Data extracted from a collection:
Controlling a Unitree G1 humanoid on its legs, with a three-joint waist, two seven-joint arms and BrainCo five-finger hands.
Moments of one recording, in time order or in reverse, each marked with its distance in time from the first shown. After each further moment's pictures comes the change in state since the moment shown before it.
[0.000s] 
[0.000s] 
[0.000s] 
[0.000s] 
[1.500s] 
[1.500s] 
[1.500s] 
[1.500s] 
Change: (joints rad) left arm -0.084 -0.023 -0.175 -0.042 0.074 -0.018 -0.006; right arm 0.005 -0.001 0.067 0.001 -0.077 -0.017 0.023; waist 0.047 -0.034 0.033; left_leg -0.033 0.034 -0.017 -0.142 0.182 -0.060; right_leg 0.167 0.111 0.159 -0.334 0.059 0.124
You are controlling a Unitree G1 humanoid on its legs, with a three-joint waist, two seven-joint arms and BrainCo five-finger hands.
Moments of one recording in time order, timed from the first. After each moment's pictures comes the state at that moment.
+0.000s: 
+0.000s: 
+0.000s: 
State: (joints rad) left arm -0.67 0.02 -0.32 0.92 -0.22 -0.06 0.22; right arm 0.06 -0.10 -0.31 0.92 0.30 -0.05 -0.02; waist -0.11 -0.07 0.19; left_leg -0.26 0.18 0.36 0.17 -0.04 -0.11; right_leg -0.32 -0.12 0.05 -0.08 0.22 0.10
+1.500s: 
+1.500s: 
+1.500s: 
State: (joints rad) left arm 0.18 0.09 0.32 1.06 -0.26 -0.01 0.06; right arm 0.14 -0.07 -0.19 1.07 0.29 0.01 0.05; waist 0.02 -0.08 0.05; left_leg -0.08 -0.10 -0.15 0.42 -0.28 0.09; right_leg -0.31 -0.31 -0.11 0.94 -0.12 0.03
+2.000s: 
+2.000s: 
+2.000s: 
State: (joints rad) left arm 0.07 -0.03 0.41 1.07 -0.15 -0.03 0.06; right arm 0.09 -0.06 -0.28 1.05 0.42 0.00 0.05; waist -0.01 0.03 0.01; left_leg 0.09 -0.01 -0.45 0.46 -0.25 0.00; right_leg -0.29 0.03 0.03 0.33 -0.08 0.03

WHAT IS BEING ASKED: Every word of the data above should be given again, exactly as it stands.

SOLVED PROBLEM:
Controlling a Unitree G1 humanoid on its legs, with a three-joint waist, two seven-joint arms and BrainCo five-finger hands.
Moments of one recording, in time order or in reverse, each marked with its distance in time from the first shown. After each further moment's pictures comes the change in state since the moment shown before it.
[0.000s] 
[0.000s] 
[0.000s] 
[0.000s] 
[1.500s] 
[1.500s] 
[1.500s] 
[1.500s] 
Change: (joints rad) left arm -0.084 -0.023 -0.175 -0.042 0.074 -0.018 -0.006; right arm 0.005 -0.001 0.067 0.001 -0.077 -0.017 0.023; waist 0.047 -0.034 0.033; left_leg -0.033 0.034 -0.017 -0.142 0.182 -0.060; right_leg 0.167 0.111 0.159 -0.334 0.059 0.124
You are controlling a Unitree G1 humanoid on its legs, with a three-joint waist, two seven-joint arms and BrainCo five-finger hands.
Moments of one recording in time order, timed from the first. After each moment's pictures comes the state at that moment.
+0.000s: 
+0.000s: 
+0.000s: 
State: (joints rad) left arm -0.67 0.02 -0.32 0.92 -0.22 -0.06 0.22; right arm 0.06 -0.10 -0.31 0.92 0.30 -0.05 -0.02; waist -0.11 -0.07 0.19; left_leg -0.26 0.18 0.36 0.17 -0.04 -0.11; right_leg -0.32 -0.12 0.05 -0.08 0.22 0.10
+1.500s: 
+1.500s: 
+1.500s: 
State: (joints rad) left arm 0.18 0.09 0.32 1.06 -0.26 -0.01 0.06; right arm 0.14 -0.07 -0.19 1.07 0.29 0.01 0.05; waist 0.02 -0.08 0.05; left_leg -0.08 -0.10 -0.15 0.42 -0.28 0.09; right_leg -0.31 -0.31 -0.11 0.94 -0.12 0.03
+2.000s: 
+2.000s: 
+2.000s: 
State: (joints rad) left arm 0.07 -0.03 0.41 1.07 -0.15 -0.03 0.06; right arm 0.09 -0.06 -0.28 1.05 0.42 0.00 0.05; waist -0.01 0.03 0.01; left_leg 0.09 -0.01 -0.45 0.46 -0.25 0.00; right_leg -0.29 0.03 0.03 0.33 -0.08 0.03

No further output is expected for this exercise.